2. Upload Own Variant Files¶

Clicking Upload sample at the top menu opens a page for users to upload their own variant call file. The files need to follow the Variant Call Format (VCF), and only one file can be uploaded at a time. However, VCF files containing more than one individual or sample are accepted.

First, users need to select correct version of human reference genome assembly (Genome build): hg19 or hg38. If uncertain, it is recommended to check the header lines within the file (lines starting with #). To do so, you can run the following command in a terminal:

# if the file is gzip-compressed
$ zcat /path/to/variant/file.vcf.gz | head -n <arbitrary number of lines to view>
# if the file is not compressed
$ head -n <arbitrary number of lines to view> /path/to/variant/file.vcf

##fileformat=VCFv(version number)
...

Then, look for a line starting with ##reference=. This line usually contains file name for referece genome fasta file, which could provide a hint of reference genome assembly version. For example, if the filename contained b37, hg19, or human_g1k_v37, it’s most likely that you can choose hg19. Or, find lines starting with ##contig=, which list the set of chromosomes with their names and lengths. From Human Assembly Data in Genome Reference Consortium, you can find chromosome lengths in different versions of assembly, and match with values found in your VCF file.
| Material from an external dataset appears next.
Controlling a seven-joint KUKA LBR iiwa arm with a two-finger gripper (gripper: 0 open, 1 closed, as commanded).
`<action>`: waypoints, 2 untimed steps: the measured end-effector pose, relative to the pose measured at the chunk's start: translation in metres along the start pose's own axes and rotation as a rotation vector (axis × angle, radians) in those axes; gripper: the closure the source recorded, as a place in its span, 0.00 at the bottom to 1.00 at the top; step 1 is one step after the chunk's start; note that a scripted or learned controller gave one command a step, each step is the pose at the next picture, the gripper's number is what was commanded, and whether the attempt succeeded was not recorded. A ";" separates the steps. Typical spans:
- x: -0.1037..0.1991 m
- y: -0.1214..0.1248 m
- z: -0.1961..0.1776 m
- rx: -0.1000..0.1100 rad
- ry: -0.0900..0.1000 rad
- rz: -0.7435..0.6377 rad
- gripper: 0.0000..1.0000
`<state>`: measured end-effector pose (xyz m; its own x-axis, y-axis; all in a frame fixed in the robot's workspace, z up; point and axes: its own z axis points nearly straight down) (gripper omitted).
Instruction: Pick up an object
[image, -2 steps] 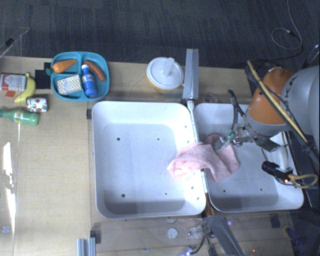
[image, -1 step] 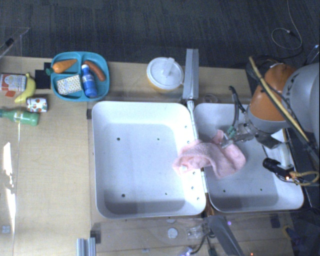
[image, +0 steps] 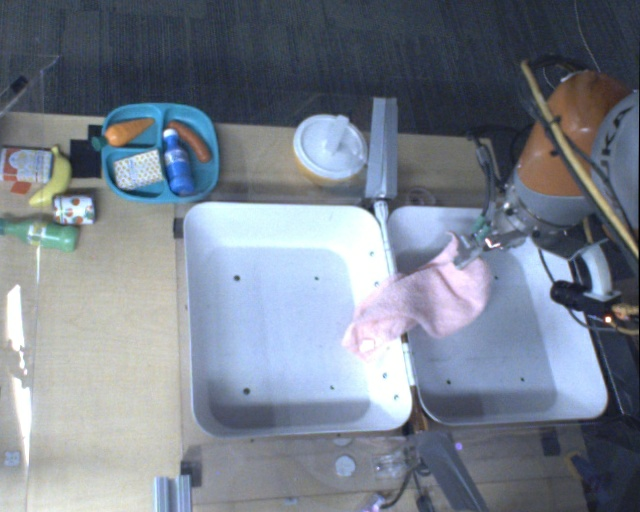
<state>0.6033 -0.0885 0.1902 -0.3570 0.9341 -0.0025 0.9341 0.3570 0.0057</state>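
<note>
A pink cloth (image: 430, 300) hangs stretched across the divider between the left bin (image: 250, 320) and the right bin (image: 540, 370). Its lower end droops over the right edge of the left bin. Its upper corner is pulled up into my gripper (image: 478, 243), which is shut on it above the right bin's upper left part. The grey arm with its orange band (image: 565, 130) comes in from the upper right.
Behind the bins stand a white lidded cup (image: 330, 148) and a blue divided tray (image: 160, 152) with toy food. A banana (image: 55, 178), a small can (image: 73, 209) and a green bottle (image: 40, 234) lie at the far left. Cables (image: 590, 300) run along the right bin's right side.
</note>
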 end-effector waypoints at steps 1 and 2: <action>-0.004 0.056 0.005 0.000 0.000 -0.259 1.00; 0.040 0.087 0.005 0.000 0.000 -0.149 1.00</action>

Next, the global ancestry (Ancestry) for the individual or sample to be analyzed, if known, is recommended to be set. The same five continental groups as in the 1000 Genomes Project are used: African, East Asian, European, South Asian, and American. If unknown or uncertain, it can be left as Unknown/Unspecified, and CGAR will estimate the global ancestry from variant file.

In the Variant file, local variant file can be selected for uploading to CGAR. Only files ending with the extension of .vcf or .vcf.gz are accepted.

Note

Due to limitation on storage space, please contact us before uploading a file containing large number of individuals (more than 100 individuals).

Finally, when user clicks on the Upload Genome button (at the bottom of dialog), the variant call file gets transferred to the server and placed on a queue for annotation and analysis. The required amount of time to finish the process varies, depending on the number of variants in the file. Under normal circumstances, a file of whole genome containing 3 to 4 million variants gets processed in one hour. Users will receive a notification email each time a file is done processed and available for analysis.

2.1. Browse and track previous files¶

The bottom of the page displays a table listing all variant files uploaded so far (including the one you have just uploaded).

In this table, users can see:

The name of sample(s) in the variant file - Genome label.
The name of the variant file - Genome file name.
The version of human reference genome assembly - Genome build.
The global ancestry specified at the time of uploading - Genome ancestry.
The version of annotation - Annotation.
The time and date when the file was first uploaded or done processing - Uploaded.

When the file was just uploaded, but not yet finished processed and ready for analysis, it would first appear in the table with none as Annotation. Also, the Genome label would simply show the number of samples within the file, e.g., (3 sample(s)) or (1 sample(s)).

Later, the table will be updated with as many samples as was in the file, with each sample as separate row carrying their own identifier (specified in original VCF file) as Genome label. At this point, all samples will have the current version of annotation in Annotation, and Uploaded will reflect the date and time when the processing was finished.